B is the core issue. Yes/no questions close conversations. Open questions open them. "Did it go okay?" gets a shrug. "What was hardest today?" gets a real answer — or at least a real attempt at one. The OARS "O" is about opening, not closing.
Question 2 of 4
The strong affirmation
You want to affirm a player after a great defensive play. Which statement is the strongest affirmation?
Choose the best one.
A
"Great play!"
B
"I'm proud of you."
C
"You read that situation before anyone else did and made the right call under pressure — that's the kind of leadership this team needs."
D
"You played well today."
Exactly. C follows the formula: specific behavior ("you read that situation") + what it demonstrates ("leadership") + why it matters ("what this team needs"). The other options are genuine but vague — they can't be internalized because they don't connect to anything specific the player can repeat.
C is the strongest affirmation. The formula: specific behavior + what it says about them + why it matters. "Great play" and "proud of you" are warm but vague. C gives the player something concrete — a behavior they can own and repeat. That's identity-building, not just praise.
Question 3 of 4
Rolling with resistance
A player says: "I don't see the point of this drill — I already know how to do this."

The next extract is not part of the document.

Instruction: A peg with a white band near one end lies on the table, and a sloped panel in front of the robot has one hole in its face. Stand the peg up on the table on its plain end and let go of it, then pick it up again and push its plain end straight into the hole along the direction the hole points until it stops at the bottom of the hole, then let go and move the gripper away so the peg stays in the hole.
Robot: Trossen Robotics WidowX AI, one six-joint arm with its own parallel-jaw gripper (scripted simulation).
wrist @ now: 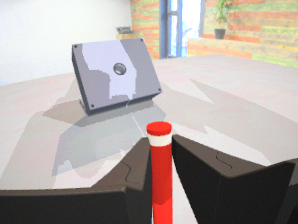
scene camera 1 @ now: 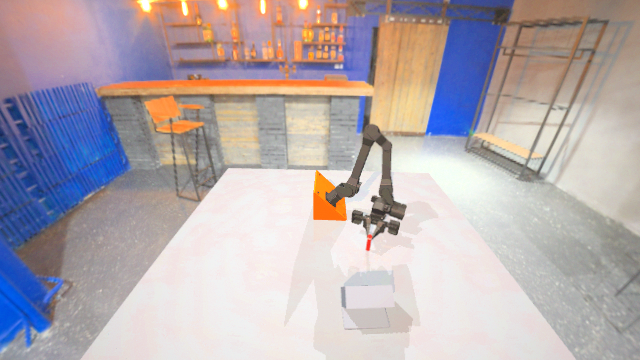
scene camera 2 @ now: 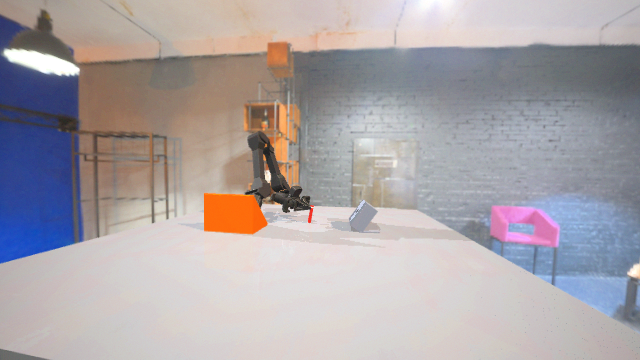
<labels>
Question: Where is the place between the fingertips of my gripper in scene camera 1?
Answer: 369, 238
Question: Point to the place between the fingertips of my gripper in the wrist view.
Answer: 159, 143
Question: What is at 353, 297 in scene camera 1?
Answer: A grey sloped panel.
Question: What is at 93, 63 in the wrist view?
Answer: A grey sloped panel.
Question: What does my gripper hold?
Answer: A red peg.
</labels>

Which response best demonstrates the MI principle of Evocation?
A
"I need you to trust me on this one — it's going to pay off."
B
"Actually, the research shows that deliberate practice of skills you already have is how elite players separate themselves."
C
"So you feel like you've got this down. What do you think happens in a game when a defender takes it away from you?"
D
"If you're not going to put in effort, you can step out and watch."
Right. Evocation means drawing out the athlete's own motivation — not installing yours. C accepts their claim, then uses an open question to let them discover the limitation themselves. When they answer "I guess I'd get stopped," they've just made the case for the drill on their own. Their reason beats yours every time.
C demonstrates Evocation. Instead of arguing for the drill (A and B are your reasons), C accepts the resistance, then asks an open question that guides the player to discover their own reason. Evocation: their motivation, drawn out by your question. That's more powerful than any argument you can make.
Question 4 of 4
The MI spirit
A player says: "I've been thinking about quitting — I don't even know if I like this sport anymore."
Which response best reflects the MI Spirit — Partnership, Acceptance, Compassion, Evocation?
A
"Don't quit — you've put in so much work and you're getting better every week."
B
"This happens to everyone at some point. Push through it and you'll be glad you did."
C
"That's a hard place to be. I'm not going to tell you what to do — but I'd like to understand what's going on. What's been happening for you lately?"
D
"What would your teammates think if you quit now?"
Yes. C demonstrates all four MI principles: Partnership ("I'm not going to tell you what to do"), Acceptance (meeting them where they are), Compassion (no agenda, genuine care), and Evocation (an open question that draws out their own experience). A, B, and D all impose the coach's agenda on the athlete's internal process.
C embodies the MI Spirit. Partnership: "I'm not telling you what to do." Acceptance: meeting them in the hard place without judgment. Compassion: genuine care, no coaching agenda. Evocation: an open question that invites them to explore. A argues. B dismisses. D uses guilt. C just listens and opens the door.